What to work on → Scan the data below and state the number of lines that include the word "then", adding no comment.

Data provided →
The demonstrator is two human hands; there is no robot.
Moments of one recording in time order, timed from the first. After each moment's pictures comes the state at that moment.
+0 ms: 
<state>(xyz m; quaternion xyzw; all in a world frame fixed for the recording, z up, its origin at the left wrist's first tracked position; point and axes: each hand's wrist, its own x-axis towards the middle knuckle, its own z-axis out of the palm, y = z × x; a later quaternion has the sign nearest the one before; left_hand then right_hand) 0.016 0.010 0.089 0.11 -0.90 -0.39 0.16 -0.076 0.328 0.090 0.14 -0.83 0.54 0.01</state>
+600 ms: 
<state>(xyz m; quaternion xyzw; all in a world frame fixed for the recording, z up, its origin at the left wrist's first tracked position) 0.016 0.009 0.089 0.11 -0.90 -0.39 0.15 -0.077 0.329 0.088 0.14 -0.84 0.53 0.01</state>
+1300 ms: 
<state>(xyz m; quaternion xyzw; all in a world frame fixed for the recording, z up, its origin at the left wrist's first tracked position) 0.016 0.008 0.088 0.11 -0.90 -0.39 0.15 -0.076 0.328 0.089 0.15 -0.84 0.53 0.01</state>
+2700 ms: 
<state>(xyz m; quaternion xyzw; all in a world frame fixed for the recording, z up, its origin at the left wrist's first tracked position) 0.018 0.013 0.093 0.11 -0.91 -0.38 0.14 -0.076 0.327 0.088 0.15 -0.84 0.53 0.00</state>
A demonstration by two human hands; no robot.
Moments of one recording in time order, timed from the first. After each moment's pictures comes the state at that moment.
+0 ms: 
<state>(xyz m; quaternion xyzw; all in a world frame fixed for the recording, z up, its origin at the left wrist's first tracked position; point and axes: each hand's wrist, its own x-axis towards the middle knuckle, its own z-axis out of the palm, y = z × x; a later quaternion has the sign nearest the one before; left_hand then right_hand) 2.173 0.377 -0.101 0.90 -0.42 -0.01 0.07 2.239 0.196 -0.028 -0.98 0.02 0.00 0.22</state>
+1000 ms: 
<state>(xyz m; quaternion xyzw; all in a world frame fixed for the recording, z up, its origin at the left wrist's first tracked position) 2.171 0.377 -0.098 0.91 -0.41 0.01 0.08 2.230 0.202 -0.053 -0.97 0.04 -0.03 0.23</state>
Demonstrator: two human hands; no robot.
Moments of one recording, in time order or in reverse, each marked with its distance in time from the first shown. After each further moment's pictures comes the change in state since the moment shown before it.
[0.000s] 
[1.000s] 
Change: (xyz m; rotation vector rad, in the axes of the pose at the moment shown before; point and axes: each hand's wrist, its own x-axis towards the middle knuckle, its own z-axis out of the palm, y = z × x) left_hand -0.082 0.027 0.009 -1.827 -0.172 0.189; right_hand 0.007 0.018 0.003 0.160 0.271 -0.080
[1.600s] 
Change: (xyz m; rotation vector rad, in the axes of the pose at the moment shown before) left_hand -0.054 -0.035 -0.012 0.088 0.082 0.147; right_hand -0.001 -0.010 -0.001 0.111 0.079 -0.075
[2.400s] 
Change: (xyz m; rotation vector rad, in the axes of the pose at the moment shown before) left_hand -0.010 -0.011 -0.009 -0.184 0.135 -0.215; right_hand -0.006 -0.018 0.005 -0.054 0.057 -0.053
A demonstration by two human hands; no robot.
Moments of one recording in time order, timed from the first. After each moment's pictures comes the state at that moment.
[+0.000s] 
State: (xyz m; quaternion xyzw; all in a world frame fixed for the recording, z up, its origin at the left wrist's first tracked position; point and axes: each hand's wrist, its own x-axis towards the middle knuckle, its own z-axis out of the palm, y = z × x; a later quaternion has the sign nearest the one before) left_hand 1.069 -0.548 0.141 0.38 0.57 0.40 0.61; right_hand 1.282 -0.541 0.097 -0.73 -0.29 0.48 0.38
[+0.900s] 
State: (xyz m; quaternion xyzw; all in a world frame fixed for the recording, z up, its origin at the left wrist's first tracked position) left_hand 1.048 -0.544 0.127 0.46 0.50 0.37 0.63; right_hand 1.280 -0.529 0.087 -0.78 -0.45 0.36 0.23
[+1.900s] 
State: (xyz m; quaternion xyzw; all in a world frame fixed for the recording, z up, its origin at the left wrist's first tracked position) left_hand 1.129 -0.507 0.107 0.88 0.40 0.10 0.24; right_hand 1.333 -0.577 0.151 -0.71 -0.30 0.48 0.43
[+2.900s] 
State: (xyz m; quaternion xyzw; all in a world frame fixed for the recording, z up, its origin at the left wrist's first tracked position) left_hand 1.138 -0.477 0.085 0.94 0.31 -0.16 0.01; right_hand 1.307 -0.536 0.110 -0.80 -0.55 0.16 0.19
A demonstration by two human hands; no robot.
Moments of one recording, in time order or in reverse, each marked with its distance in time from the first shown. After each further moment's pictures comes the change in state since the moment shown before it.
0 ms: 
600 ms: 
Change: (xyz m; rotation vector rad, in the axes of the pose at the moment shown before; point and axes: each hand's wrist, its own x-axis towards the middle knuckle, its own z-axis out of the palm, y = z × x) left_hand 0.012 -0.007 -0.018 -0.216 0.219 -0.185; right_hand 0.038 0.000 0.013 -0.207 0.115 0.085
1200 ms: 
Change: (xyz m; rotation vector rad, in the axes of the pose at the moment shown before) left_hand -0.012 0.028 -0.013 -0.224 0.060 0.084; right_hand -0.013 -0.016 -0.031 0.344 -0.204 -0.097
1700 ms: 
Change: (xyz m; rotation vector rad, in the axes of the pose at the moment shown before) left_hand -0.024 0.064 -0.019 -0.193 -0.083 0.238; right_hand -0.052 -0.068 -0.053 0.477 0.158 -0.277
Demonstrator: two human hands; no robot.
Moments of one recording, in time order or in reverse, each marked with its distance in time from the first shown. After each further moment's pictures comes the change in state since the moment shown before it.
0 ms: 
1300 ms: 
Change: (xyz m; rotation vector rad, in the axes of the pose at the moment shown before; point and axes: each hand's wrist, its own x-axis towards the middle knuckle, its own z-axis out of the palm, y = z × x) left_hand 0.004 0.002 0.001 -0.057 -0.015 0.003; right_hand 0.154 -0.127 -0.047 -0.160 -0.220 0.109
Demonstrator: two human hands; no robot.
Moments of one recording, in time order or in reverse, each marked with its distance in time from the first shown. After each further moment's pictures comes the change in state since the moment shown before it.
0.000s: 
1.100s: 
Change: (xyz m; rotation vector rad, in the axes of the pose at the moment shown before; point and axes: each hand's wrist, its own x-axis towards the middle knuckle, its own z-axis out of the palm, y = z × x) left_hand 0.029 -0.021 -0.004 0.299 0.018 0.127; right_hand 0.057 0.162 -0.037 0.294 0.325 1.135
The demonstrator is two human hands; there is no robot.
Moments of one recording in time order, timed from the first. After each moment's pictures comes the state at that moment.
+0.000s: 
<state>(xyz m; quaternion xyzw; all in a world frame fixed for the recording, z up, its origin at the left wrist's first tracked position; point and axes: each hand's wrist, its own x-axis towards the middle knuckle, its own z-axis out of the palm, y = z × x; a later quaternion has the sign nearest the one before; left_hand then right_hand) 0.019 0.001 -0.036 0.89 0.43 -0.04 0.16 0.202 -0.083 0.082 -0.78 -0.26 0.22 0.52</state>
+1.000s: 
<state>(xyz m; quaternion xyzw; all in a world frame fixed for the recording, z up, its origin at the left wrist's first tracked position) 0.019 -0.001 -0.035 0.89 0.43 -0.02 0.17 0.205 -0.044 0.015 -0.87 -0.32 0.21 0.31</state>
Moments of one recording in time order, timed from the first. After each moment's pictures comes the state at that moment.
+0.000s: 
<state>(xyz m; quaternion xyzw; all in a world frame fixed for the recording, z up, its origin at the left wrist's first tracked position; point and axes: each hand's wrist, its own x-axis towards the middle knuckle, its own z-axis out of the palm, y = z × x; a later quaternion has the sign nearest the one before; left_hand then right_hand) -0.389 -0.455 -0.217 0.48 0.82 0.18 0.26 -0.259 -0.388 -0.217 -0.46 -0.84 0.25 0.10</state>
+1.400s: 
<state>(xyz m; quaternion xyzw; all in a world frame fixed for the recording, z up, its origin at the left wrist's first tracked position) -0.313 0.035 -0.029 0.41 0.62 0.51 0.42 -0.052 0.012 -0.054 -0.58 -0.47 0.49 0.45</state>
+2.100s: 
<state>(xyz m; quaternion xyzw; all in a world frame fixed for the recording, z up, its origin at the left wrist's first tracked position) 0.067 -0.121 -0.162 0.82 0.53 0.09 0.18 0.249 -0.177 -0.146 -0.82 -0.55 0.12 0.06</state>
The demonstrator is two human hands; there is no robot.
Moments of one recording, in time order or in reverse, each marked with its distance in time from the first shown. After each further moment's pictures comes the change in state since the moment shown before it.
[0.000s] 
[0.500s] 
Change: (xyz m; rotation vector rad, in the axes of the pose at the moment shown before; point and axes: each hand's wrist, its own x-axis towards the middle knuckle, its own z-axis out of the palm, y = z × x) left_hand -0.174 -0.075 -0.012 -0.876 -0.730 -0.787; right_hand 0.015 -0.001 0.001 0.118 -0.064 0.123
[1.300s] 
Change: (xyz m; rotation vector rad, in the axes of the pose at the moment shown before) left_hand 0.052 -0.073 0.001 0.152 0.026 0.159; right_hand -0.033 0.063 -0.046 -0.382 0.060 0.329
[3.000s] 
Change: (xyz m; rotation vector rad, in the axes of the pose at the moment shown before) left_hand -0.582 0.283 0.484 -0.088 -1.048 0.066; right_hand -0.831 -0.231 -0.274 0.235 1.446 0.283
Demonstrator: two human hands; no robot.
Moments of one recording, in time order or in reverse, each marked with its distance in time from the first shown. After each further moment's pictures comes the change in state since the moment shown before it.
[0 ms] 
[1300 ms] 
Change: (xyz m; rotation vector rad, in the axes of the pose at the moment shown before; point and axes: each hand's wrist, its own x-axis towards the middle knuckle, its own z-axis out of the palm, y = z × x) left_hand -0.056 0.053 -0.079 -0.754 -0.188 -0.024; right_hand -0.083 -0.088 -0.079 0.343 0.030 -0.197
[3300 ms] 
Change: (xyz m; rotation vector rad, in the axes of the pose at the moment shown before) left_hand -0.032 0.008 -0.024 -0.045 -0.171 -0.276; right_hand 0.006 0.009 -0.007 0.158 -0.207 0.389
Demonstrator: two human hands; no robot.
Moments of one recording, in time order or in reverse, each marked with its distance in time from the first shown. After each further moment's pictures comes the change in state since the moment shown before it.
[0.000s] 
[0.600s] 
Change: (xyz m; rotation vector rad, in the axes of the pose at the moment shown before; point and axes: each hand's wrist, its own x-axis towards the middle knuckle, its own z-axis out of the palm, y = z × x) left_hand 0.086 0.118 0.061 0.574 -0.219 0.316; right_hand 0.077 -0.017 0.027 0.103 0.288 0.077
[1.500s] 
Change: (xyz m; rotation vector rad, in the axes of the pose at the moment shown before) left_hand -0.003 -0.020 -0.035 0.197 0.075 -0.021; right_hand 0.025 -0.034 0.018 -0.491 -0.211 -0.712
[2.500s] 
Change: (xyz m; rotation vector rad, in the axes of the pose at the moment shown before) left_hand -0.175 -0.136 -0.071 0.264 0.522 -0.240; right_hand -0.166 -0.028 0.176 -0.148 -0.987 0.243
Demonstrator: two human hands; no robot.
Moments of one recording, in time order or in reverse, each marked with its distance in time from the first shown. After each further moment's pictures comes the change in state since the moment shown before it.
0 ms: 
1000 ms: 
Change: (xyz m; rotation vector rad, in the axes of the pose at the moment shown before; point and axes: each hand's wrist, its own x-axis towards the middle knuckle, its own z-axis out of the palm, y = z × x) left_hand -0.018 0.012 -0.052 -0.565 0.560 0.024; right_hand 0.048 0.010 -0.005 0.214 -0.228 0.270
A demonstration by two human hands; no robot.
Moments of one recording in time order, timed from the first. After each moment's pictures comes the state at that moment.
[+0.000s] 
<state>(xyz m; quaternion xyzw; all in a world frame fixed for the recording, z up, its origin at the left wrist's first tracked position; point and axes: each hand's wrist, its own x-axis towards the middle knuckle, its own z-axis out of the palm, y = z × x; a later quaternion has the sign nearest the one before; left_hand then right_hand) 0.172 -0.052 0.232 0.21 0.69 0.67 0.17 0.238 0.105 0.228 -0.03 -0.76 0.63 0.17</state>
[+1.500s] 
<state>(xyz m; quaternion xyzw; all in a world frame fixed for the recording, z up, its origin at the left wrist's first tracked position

The completed task → 5